私の身長は175cmなので、カタログ上はMかLか分かれるところですが、これは実車にまたがってみて、フィーリングがあう、Mに決めました。

結構悩んだので、多分、Lの方でも馴れれば問題はなかったと思います。いずれにしろ、納得するまで実車を乗り比べて選ぶことができるのはリアル店舗の大きなメリットだと思います。

実車の納品は確か1-2週間後だったと思います。納品日にお店に行くと、セッティングはほぼ完了していて、最終的なサドルの位置調整(高さ、前後、角度)などをしてもらいました

仏式バルブは初めてだったので、専用の空気入れを購入し、使い方を教えてもらいました。標準ではスタンドが付いていないので、オプションで付けてもらいました。

そのまま、新車に乗って帰ったんですが、夜だったし、やはり乗り慣れてないので、めちゃくちゃ怖かったことを覚えています。

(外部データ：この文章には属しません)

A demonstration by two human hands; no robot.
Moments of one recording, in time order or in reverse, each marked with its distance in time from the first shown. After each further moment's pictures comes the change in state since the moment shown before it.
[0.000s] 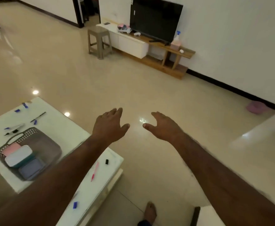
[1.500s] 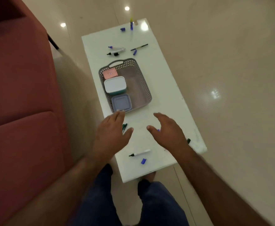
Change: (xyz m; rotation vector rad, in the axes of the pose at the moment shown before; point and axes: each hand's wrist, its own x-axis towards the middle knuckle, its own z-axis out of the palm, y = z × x) left_hand -0.181 -0.366 0.098 -0.151 -0.054 -0.689; right_hand 0.071 -0.296 0.337 0.106 -0.424 -0.448
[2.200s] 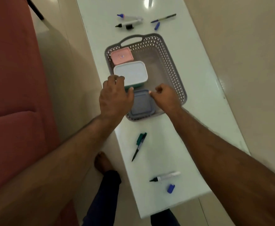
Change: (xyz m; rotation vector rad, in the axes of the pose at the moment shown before) left_hand 0.230 -0.164 0.118 -0.061 0.294 -0.113; right_hand 0.297 0.010 0.180 0.060 0.099 0.210
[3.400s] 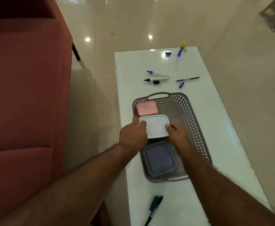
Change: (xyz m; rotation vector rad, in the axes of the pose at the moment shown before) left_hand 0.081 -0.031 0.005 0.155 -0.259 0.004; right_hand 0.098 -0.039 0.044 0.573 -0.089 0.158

購入後の1か月点検はしてもらいましたが、その後、この店舗は閉店してしまいました。現在は困ったことがあれば近所のリアル店舗で見てもらっています。親切・丁寧で大変お世話になっております。


最後に

確かにネット通販は安い価格が魅力的ですし、量販車にはないオリジナルなものをオーダーできるところもあります。

しかし過度な激安には理由がありますし、たとえ良心的なネットショップだったとしても偶発的なトラブルが無いとは限りません。初心者の方は特に注意が必要です。

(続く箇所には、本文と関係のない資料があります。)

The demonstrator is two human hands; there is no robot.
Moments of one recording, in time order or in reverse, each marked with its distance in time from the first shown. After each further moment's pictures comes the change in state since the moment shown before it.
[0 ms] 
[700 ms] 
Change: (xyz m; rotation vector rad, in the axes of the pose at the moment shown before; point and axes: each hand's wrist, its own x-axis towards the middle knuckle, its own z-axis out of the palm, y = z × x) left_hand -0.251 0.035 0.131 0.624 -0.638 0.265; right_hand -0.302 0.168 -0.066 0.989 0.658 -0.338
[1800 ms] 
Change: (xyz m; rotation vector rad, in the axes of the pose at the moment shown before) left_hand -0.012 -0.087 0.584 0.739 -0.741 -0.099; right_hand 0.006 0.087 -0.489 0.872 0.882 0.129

組み立てや調整などは、近くのリアル店舗でお願いする方法もあります。ネット通販のメリットを活かしつつ、リアル店舗のサービスもうまく活用していけるといいですね。

ただし、あくまでも近所のお店にお願いできるのは調整や修理です。通販店舗に対するクレーム・交渉などはやってくれませんので、自分で何とかするしかありません。そうしたリスクは理解しておくべきです。


冒頭の店員さんが言っていたように、特に初心者さんの場合は、私もリアル店舗での購入をおすすめします。

あれやこれや相談しながら、自分に合った一台を購入される方が、最初の段階でつまずくことも少なく、いろんな意味で安心です。購入価格だけでなく長い目で見たメリットがあるのではないかと思います。


今回は以上です。
最後までお読みくださり、ありがとうございました。